#### AIM OF THE EXERCISE:
Return precisely the opening lines of the listing below, ending with the line that contains "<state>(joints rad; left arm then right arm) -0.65".

#### DATA FOR REVIEW:
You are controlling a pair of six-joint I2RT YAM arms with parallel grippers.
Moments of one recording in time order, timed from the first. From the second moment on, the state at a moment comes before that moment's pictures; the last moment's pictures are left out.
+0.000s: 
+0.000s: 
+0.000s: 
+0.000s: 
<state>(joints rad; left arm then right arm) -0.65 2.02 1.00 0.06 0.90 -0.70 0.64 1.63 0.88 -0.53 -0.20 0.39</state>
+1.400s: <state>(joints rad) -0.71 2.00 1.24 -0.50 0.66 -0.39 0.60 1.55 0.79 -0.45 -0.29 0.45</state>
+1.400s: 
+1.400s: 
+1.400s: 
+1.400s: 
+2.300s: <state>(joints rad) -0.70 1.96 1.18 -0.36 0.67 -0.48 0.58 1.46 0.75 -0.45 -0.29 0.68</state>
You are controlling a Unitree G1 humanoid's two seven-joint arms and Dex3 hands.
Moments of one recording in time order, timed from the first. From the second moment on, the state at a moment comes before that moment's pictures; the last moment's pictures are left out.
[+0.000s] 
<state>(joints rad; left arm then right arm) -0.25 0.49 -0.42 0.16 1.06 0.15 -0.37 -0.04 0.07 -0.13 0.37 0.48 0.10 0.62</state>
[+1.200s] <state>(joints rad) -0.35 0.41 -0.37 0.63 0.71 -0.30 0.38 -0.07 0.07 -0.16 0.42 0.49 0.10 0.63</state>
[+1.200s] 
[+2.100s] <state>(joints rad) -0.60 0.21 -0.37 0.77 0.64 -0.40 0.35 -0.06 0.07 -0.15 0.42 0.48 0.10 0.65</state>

#### SOLUTION TO THIS EXERCISE:
You are controlling a pair of six-joint I2RT YAM arms with parallel grippers.
Moments of one recording in time order, timed from the first. From the second moment on, the state at a moment comes before that moment's pictures; the last moment's pictures are left out.
+0.000s: 
+0.000s: 
+0.000s: 
+0.000s: 
<state>(joints rad; left arm then right arm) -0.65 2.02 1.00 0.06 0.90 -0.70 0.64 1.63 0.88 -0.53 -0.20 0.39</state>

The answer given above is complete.